| Work request |
Would you please state how many lines in the entries contain the word "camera"? Only the number should be given.

+++ Source material

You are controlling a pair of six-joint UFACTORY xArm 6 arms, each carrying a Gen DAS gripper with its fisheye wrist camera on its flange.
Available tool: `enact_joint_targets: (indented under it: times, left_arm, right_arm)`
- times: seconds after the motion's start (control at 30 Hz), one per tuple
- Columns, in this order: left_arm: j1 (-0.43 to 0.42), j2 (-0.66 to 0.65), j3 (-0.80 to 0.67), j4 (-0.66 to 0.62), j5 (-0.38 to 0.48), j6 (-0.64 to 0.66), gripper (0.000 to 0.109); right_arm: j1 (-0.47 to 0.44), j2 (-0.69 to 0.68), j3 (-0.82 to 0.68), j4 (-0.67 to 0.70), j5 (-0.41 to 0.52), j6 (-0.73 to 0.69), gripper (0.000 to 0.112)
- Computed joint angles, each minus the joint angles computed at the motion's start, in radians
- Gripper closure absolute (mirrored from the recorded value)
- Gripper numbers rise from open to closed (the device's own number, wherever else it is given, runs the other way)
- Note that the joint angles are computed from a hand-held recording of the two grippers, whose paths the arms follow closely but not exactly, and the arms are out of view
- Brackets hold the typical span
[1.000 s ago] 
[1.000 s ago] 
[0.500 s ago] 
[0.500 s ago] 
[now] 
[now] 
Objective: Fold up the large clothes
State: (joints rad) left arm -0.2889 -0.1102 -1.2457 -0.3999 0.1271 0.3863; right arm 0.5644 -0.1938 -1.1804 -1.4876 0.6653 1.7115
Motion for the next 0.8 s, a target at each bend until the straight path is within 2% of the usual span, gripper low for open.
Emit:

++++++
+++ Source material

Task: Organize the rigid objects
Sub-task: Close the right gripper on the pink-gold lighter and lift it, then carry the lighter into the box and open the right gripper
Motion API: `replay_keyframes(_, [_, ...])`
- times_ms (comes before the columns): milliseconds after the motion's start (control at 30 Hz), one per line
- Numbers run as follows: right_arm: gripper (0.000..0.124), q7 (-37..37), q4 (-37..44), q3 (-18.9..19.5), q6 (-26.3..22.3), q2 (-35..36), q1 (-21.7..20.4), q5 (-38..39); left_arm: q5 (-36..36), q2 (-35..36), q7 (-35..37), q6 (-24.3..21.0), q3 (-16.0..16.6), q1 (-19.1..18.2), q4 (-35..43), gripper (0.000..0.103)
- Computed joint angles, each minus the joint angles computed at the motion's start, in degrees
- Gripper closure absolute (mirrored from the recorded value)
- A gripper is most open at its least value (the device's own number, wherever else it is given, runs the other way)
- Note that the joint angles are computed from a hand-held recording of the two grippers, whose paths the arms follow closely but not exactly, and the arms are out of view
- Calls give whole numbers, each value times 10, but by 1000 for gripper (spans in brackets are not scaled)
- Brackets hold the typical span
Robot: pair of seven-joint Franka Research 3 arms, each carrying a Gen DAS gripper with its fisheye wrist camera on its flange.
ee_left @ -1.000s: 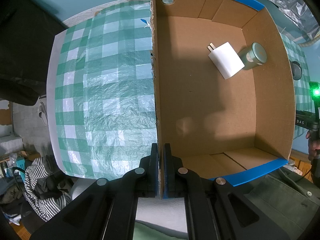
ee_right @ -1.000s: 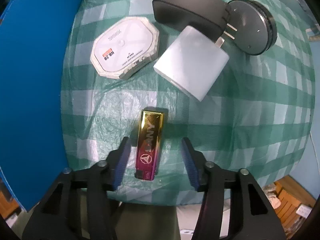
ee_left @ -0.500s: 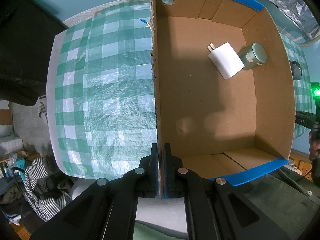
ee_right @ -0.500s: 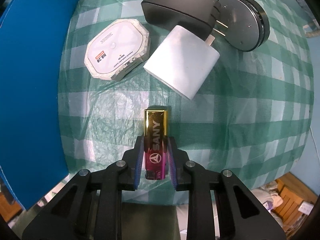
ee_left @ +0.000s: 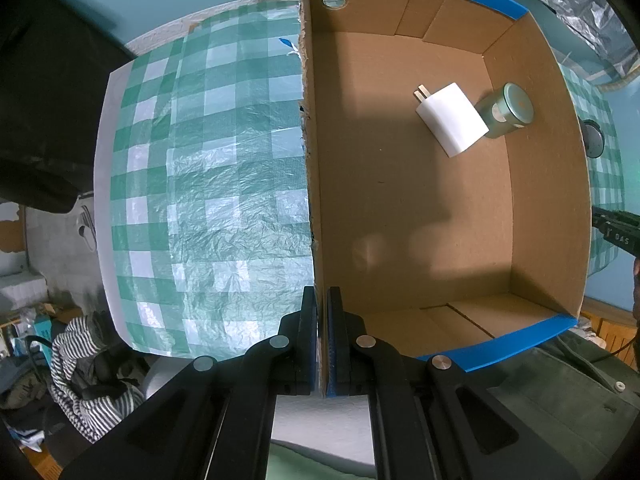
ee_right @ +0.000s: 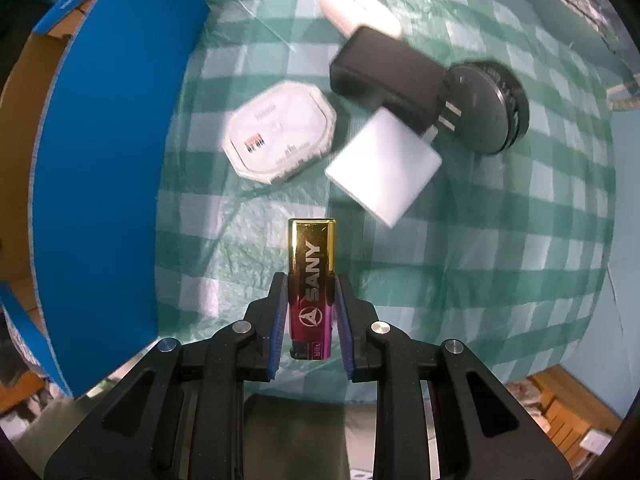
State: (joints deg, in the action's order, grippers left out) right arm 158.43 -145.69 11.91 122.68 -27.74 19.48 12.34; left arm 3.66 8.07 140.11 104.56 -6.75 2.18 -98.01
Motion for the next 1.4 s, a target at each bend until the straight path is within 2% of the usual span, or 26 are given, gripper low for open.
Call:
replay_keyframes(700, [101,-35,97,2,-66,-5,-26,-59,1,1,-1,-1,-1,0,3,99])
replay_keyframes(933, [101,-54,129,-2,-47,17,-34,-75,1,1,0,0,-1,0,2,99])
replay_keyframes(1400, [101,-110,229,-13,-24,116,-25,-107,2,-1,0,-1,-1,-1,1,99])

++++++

| Task response |
2